Ground coffee beans flying from a coffee grinder
Why You Should Be Grinding Your Coffee Beans In Advance
By Angel Albring
It's believed that coffee beans shouldn't be ground in advance, as their surface area can get exposed to oxygen and moisture, resulting in a loss of aroma and flavor.
This process, called "coffee oxidation," degrades coffee's quality, so for the freshest, the most aromatic brew, it is advised that you should grind the beans just before brewing.
However, that notion is changing, with more people preferring convenience and new food storage technologies, making it possible to slow down the coffee oxidation process.
Grinding coffee beans in advance has many perks, including the ease of making coffee whenever you want without having to grind beans each time, saving you time and frustration.
It also ensures that your coffee is consistent in taste, as the beans are ground to the same size. But you may be getting slightly less flavorful coffee toward the end of the week.
If you're concerned over this loss of flavor, you can only grind enough beans for a few days at a time.
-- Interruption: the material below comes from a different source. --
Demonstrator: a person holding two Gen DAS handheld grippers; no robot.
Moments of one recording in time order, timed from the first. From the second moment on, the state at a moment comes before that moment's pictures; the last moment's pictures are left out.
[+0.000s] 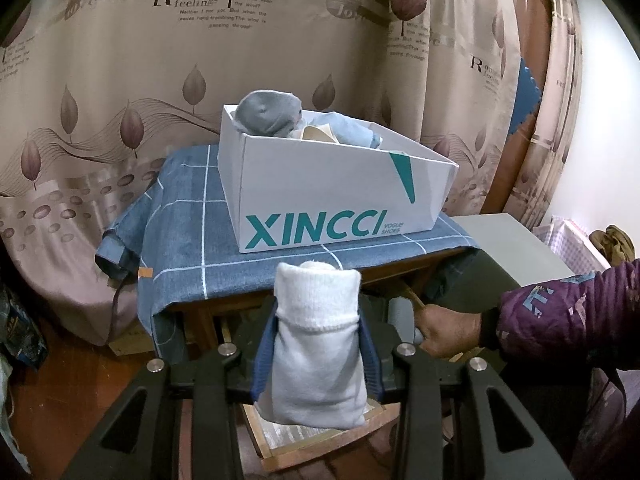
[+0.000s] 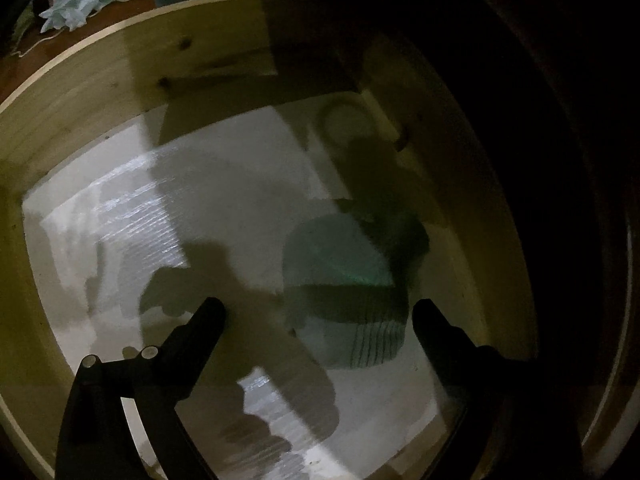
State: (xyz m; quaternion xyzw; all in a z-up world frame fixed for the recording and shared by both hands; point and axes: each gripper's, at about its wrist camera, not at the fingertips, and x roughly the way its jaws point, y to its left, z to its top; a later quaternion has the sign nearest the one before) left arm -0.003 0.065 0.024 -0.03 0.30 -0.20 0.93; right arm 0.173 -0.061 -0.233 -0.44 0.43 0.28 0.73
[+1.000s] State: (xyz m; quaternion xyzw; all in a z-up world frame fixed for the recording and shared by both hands) left arm -0.006 0.064 0.025 -0.03 0.29 -0.21 0.94; right arm 0.124 -0.136 -0.161 -0.39 0.52 0.32 0.68
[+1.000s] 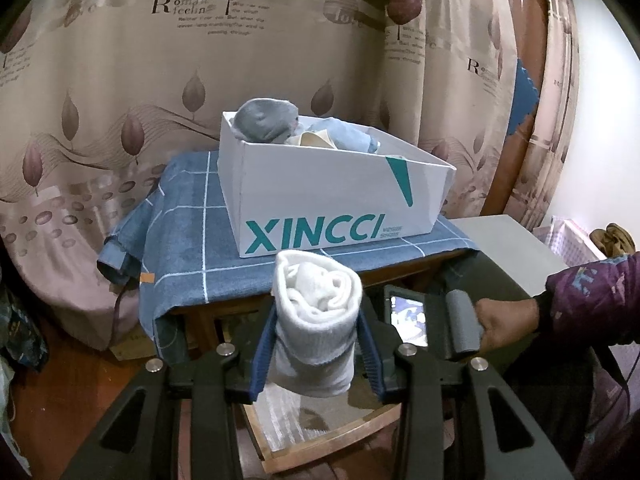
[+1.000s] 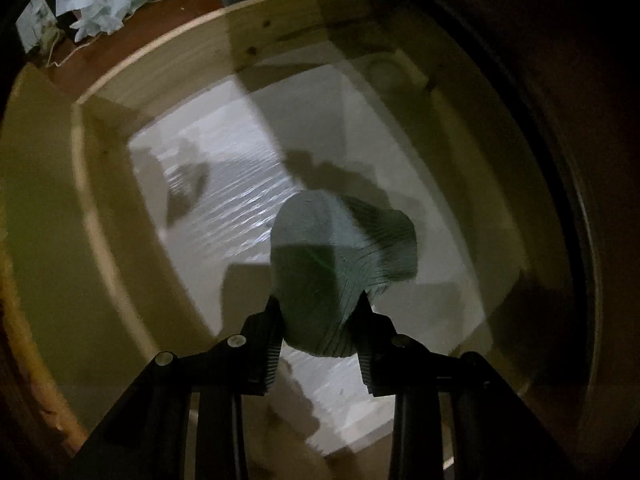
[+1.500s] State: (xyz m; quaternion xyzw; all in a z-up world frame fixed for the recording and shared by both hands) left arm -0.006 0.057 0.025 -0.02 0.29 -0.21 0.93; right arm 0.104 -0.143 -0.123 -0.20 0.52 0.32 0.77
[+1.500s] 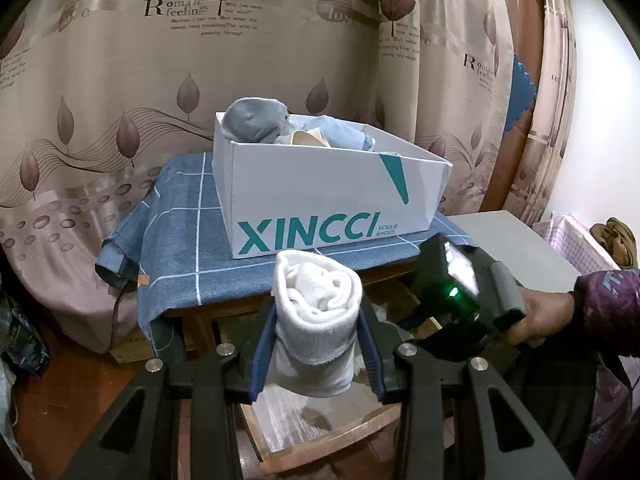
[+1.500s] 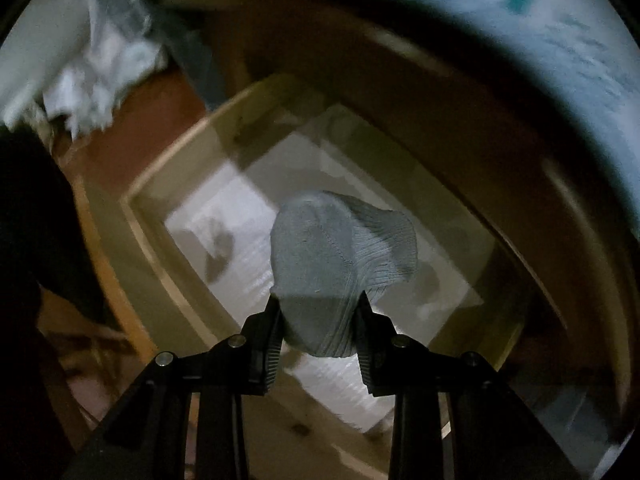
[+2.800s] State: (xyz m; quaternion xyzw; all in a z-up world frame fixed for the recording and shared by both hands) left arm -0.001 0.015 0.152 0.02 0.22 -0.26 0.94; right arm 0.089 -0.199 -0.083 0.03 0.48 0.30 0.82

It's best to use fresh ground coffee within three days.
Grounds can last even a few weeks after grinding if properly stored in a cool, dry place in an airtight container of good quality, such as a glass jar with a rubber seal.
Whole bean coffee stays fresher longer than pre-ground, so the ground you get from grinding whole coffee beans at home will also last longer than the pre-ground bought in-store.